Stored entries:
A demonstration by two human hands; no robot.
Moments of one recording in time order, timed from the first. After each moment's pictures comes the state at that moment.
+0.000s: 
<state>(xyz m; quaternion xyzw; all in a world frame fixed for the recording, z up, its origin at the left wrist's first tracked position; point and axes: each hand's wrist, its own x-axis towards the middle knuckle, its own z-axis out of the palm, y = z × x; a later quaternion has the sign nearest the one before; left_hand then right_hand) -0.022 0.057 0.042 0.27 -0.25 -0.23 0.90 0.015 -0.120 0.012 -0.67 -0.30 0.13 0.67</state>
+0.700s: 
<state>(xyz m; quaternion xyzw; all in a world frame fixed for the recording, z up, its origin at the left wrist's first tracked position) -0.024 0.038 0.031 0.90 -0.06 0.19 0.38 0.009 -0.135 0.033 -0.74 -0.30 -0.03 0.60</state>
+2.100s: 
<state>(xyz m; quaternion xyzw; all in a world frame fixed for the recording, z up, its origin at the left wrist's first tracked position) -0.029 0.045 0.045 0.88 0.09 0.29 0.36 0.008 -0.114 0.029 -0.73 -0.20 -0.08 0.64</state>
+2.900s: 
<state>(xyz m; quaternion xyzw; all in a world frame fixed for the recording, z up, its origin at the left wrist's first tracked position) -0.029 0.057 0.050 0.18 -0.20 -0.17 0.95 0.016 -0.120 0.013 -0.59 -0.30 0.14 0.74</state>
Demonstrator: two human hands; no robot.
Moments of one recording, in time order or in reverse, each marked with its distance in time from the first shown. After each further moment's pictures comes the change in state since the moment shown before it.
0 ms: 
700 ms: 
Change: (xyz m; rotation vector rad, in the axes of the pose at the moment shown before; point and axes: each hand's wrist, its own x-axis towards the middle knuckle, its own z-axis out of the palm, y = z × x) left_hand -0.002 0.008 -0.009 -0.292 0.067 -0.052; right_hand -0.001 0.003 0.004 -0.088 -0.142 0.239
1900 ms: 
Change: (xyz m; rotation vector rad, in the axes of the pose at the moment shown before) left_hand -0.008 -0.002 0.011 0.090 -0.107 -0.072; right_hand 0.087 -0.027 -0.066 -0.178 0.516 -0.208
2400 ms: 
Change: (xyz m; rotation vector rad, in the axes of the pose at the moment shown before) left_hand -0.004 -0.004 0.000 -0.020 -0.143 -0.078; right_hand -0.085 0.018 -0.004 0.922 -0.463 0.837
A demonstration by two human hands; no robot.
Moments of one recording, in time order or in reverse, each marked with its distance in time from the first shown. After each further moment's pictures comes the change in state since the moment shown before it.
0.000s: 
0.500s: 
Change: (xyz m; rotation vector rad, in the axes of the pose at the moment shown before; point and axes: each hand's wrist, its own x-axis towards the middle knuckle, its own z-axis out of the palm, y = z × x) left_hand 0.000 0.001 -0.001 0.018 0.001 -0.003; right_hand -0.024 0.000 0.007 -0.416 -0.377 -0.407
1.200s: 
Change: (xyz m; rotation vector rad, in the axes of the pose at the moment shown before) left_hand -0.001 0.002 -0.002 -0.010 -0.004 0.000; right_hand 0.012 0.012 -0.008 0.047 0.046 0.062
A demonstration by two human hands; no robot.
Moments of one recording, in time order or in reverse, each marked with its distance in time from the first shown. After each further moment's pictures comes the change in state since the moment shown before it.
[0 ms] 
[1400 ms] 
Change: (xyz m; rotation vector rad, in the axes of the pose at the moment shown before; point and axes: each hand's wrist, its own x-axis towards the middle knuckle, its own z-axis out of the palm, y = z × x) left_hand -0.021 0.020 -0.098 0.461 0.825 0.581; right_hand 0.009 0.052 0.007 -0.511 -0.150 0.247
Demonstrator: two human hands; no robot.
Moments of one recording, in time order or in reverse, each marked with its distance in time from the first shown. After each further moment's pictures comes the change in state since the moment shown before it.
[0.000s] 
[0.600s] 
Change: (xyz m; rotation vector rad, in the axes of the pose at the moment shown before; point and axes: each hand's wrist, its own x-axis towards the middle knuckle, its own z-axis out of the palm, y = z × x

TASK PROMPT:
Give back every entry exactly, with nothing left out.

REPLY TO THE TASK:
A demonstration by two human hands; no robot.
Moments of one recording in time order, timed from the first. After each moment's pictures comes the state at that moment.
+0.000s: 
<state>(xyz m; quaternion xyzw; all in a world frame fixed for the recording, z up, its origin at the left wrist's first tracked position; point and axes: each hand's wrist, its own x-axis towards the middle knuckle, its own z-axis out of the palm, y = z × x; a later quaternion has the sign nearest the one before; left_hand then right_hand) -0.022 0.057 0.042 0.27 -0.25 -0.23 0.90 0.015 -0.120 0.012 -0.67 -0.30 0.13 0.67</state>
+0.700s: 
<state>(xyz m; quaternion xyzw; all in a world frame fixed for the recording, z up, its origin at the left wrist's first tracked position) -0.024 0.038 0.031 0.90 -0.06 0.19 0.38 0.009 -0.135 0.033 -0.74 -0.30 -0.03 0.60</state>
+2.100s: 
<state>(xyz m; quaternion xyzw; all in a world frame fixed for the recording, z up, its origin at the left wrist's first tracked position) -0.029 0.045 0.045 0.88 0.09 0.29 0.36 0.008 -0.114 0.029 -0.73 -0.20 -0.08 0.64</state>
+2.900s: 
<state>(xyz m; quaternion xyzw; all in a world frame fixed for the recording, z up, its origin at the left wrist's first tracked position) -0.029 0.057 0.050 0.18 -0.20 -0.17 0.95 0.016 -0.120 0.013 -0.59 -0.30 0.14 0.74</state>
Demonstrator: two human hands; no robot.
Moments of one recording, in time order or in reverse, each marked with its distance in time from the first shown. After each further moment's pictures comes the change in state since the moment shown before it.
0 ms: 
700 ms: 
Change: (xyz m; rotation vector rad, in the axes of the pose at the moment shown before; point and axes: each hand's wrist, its own x-axis towards the middle knuckle, its own z-axis out of the palm, y = z × x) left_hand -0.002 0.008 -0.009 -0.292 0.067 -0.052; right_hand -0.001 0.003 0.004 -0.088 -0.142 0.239
1900 ms: 
Change: (xyz m; rotation vector rad, in the axes of the pose at the moment shown before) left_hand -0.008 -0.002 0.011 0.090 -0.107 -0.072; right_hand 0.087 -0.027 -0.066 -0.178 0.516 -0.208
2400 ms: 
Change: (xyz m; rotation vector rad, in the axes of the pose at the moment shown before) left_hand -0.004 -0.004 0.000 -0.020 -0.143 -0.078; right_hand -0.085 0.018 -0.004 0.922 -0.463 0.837
A demonstration by two human hands; no robot.
Moments of one recording, in time order or in reverse, each marked with its distance in time from the first shown. After each further moment's pictures comes the change in state since the moment shown before it.
0.000s: 
0.500s: 
Change: (xyz m; rotation vector rad, in the axes of the pose at the moment shown before; point and axes: each hand's wrist, its own x-axis towards the middle knuckle, its own z-axis out of the palm, y = z × x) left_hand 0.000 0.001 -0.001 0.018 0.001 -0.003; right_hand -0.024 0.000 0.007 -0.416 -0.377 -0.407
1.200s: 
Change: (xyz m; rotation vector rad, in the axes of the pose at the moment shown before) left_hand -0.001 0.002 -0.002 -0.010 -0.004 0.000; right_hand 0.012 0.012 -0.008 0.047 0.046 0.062
A demonstration by two human hands; no robot.
Moments of one recording, in time order or in reverse, each marked with its distance in time from the first shown. After each further moment's pictures comes the change in state since the moment shown before it.
[0 ms] 
[1400 ms] 
Change: (xyz m; rotation vector rad, in the axes of the pose at the moment shown before; point and axes: each hand's wrist, its own x-axis towards the middle knuckle, its own z-axis out of the palm, y = z × x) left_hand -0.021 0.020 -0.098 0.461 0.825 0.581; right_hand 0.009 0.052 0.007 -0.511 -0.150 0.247
Demonstrator: two human hands; no robot.
Moments of one recording, in time order or in reverse, each marked with its distance in time from the first shown. After each further moment's pictures comes the change in state since the moment shown before it.
[0.000s] 
[0.600s] 
Change: (xyz m; rotation vector rad, in the axes of the pose at the moment shown before; point and axes: each hand's wrist, its own x-axis towards the middle knuckle, its own z-axis out of the palm, y = z × x

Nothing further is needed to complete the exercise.